Reason 1 (authorization) is new with fine-grained permission and I suppose it applies to proposals as well. Reason 2 (utility) applied and applies to proposals as well. Reason 3 (time) I suppose only applies to gold data for organizations.

bickelj commented 1 month ago

@slifty See also related discussion in the issue at https://github.com/PhilanthropyDataCommons/service/issues/1087#issuecomment-2263883962 and following.

bickelj commented 3 weeks ago

Feedback just now from @slifty: do the deep integration/merge, down to the query level. When selecting data, include the parameter of authorization to the One True Organizations query.

bickelj commented 4 days ago

Odd, I got this locally too when running npm run test:ci but not when running that test independently, e.g. node 'node_modules/jest/bin/jest.js' 'src/__tests__/organizations.int.test.ts' -c 'jest.config.int.js' -t '/organizations POST / requires authentication':

FAIL src/__tests__/organizations.int.test.ts
  ● /organizations › POST / › requires authentication

    expected 401 "Unauthorized", got 400 "Bad Request"

      389 |     describe('POST /', () => {
      390 |         it('requires authentication', async () => {
    > 391 |             await agent.post('/organizations').expect(401);
          |                                                ^
      392 |         });

It seems to happen when running the whole suite but not when running a narrower amount of tests in the suite. Test interaction?

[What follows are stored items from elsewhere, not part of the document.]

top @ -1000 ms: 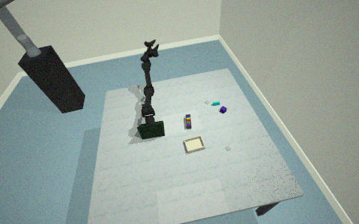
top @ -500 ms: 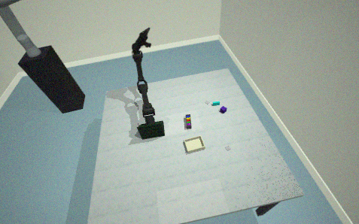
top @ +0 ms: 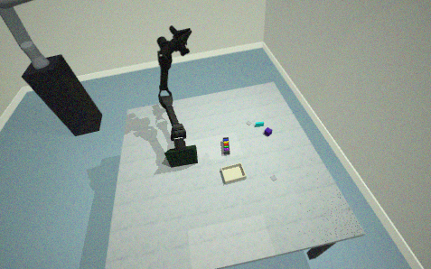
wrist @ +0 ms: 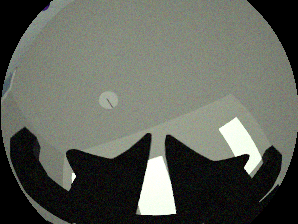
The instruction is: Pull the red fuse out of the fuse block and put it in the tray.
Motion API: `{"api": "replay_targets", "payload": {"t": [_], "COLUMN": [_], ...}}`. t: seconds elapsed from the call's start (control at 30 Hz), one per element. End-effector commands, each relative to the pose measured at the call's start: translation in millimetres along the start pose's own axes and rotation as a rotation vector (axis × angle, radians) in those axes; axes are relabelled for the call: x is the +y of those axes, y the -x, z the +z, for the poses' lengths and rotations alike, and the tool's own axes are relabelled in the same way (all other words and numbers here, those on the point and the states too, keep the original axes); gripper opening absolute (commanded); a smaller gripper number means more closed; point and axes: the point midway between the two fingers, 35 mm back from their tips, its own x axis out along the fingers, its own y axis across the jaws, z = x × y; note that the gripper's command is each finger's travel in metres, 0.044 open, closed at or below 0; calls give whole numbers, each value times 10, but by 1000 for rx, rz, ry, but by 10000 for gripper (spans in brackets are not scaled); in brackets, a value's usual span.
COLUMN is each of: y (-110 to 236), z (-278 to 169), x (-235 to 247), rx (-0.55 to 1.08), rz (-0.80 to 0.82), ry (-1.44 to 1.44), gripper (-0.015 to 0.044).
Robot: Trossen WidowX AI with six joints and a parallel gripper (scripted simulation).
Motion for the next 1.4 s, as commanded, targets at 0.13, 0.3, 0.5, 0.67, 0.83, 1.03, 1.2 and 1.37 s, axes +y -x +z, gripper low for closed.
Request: {"api": "replay_targets", "payload": {"t": [0.13,0.3,0.5,0.67,0.83,1.03,1.2,1.37], "y": [-483,-687,-769,-683,-445,42,605,1303], "z": [-23,149,550,1003,1519,2161,2659,3079], "x": [1165,1953,2864,3558,4167,4757,5114,5335], "rx": [-92,-123,-129,-100,-32,118,318,609], "rz": [248,446,716,969,1248,1615,1940,2272], "ry": [-449,-727,-1033,-1259,-1449,-1612,-1675,-1642], "gripper": [73,73,73,73,73,73,73,73]}}
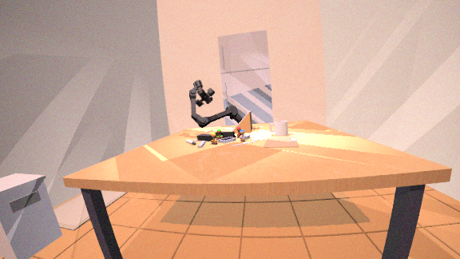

bickelj commented 7 hours ago

The above test failure happens when my new test is introduced but not when it is not introduced. Commenting out all tests except the existing POST where 401 is expected: test passes. Commenting out all tests except the same existing and my new: POST/401 test fails, line 22 of requireAuthentication.ts is reached (should be line 11). Order seems to matter as well. When my new test precedes the existing POST/401 test, the existing test fails. When my new test follows the existing POST/401 test, the existing test passes. So there may be something from my new prod code or test code causing the issue.

I see the bearer token and an auth property on req object when it shouldn't be there. Perhaps the same request is being re-used by supertest. I see we re-use the agent whereas the supertest examples usually make a new call to request or agent where a new test is needed. Ah, there is a specific example of intentional test interaction whereby a request gets re-used that shows a const agent = like we have. Search the examples page for "an example with mocha that shows how to persist a request and its cookies" to see it.

So yeah, if we don't want to re-use the same request, I think we need to make a new call to supertest (agent or request).